Questions remain over CEO succession
Altogether, UNFI plans to win $38 billion in additional business from its existing customers and over $70 billion in business from new customers. Chris Testa, the company’s president, said it sees multiple opportunities to claim additional share of the $1 trillion wholesale market, noting that most new volume would come from small and medium-sized deals rather than large, sweeping contracts.
“We don't have a single competitor,” he said. “We are sourcing volume from captive distribution, from local suppliers, from national wholesalers, even folks that are buying things from club stores that now want us to service them.”
“We've made tremendous progress, but we still have an incredible opportunity ahead to simplify our business, optimize our network, improve the associate experience and stay at the forefront of the industry."
Eric Dorne
Chief operating officer, UNFI
Through its growth plan, UNFI aims to become the dominant player in North American wholesaling and fully leverage the assets it gained in the Supervalu acquisition. The timing of that plan is awkward, however, given Spinner’s impending retirement, first announced last year and set for this summer. The company recently extended his contract as it searches for a successor.

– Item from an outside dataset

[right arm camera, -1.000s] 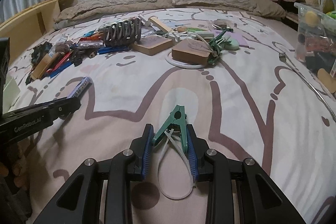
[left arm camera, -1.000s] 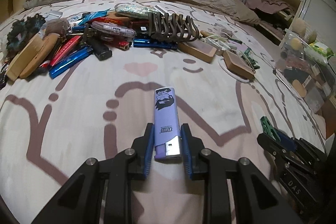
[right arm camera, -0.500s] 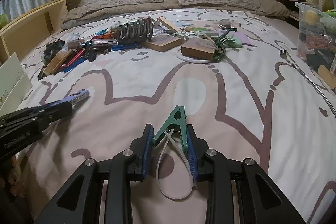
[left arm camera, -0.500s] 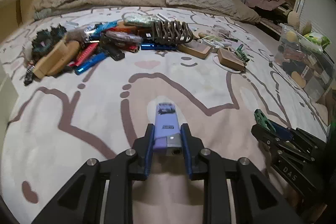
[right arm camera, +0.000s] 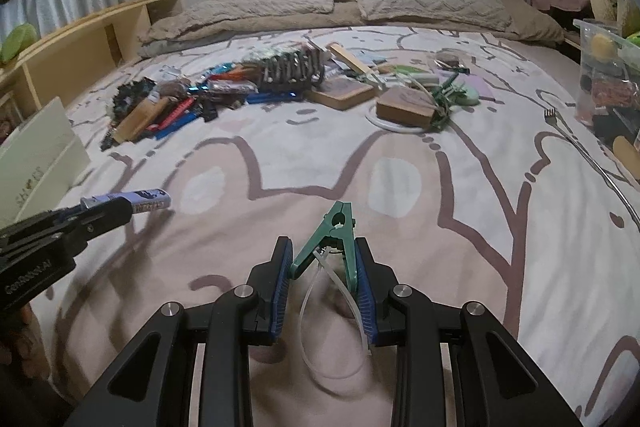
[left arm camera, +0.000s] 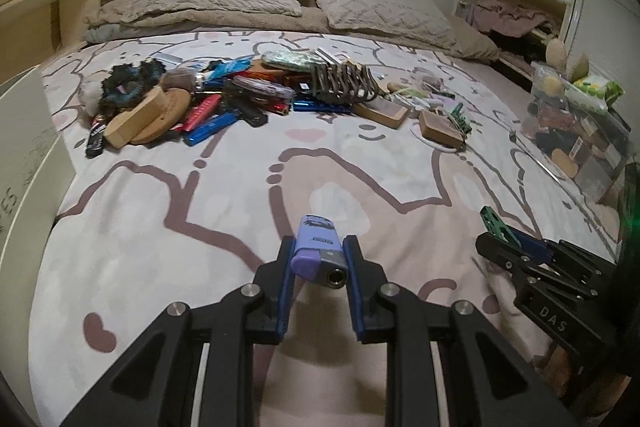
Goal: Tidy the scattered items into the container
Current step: 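Lift the purple lighter with the left tool while the right tool lifts the green clip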
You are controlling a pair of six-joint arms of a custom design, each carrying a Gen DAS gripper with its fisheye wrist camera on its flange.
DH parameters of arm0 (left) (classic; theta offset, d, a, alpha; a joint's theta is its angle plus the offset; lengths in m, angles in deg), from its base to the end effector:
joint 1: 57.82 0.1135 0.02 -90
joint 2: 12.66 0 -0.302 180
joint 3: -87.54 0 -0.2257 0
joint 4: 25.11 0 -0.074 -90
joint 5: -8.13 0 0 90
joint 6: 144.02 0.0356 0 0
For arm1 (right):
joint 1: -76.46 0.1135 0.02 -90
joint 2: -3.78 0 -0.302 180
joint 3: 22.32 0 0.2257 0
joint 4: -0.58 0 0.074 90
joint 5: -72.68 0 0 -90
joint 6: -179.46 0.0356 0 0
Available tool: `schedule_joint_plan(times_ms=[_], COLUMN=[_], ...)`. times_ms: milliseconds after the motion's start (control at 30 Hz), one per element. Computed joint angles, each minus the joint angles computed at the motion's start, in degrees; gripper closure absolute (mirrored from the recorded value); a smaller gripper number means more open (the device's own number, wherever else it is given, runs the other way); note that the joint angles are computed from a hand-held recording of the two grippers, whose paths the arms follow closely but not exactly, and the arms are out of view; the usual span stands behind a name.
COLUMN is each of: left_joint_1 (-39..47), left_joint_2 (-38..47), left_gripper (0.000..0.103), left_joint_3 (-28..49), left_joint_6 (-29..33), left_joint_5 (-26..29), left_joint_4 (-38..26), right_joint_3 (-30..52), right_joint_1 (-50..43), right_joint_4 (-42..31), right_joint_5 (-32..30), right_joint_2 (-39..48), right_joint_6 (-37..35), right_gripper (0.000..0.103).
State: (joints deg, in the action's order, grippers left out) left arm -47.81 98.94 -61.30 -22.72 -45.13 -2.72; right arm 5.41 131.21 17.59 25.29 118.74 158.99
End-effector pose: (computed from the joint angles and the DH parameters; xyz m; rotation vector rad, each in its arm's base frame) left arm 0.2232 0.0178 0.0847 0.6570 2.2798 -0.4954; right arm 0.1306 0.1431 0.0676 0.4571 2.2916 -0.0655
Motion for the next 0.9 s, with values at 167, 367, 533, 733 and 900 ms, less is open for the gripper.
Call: schedule_joint_plan(times_ms=[167,367,533,733,900], left_joint_1=[2.99,6.19,8.92,11.27,13.2], left_joint_2=[-3.38,-8.33,-11.53,-16.03,-20.08], left_gripper=[0.08,0.08,0.08,0.08,0.08], left_joint_3=[-0.22,-0.25,0.45,1.13,2.75], left_joint_6=[1.28,2.4,3.03,3.33,3.83], left_joint_5=[1.81,3.02,5.33,7.9,10.4], left_joint_4=[-2.33,-5.59,-8.46,-12.24,-17.63], right_joint_3=[1.51,3.25,3.7,6.72,9.94], right_joint_1=[1.95,3.76,4.58,6.75,8.83], right_joint_4=[-5.35,-12.12,-16.56,-25.17,-31.77], right_joint_5=[1.88,4.7,6.07,9.37,12.41], right_joint_2=[-4.3,-8.59,-13.66,-19.5,-21.71], right_joint_6=[0.34,0.93,1.25,1.71,2.12], right_gripper=[0.072,0.072,0.072,0.072,0.072])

A new CEO, which UNFI is set to name late this summer or early fall, according to Spinner, could amend or even wipe away the plan set forward by their successor. Addressing this concern, Spinner said the company board is prioritizing someone who is a culture fit and endorses its new strategy for the top role.
“We're going to find a candidate who's going to embrace the culture of the strategy that we've worked so hard to create,” he said.
In an investor note issued on Thursday, R5 Capital analyst Scott Mushkin expressed admiration for UNFI’s growth plan, but said the timing so close to Spinner’s departure creates uncertainty.
“Any strong outside leader will undoubtedly want to put their own stamp on both the company's strategy and personnel, which creates a cloud of uncertainty in our minds,” Mushkin noted. “The sooner that the search for the CEO can be completed, the better off both the company and shareholders could be. An internal candidate would seem to make the most sense to us at this stage."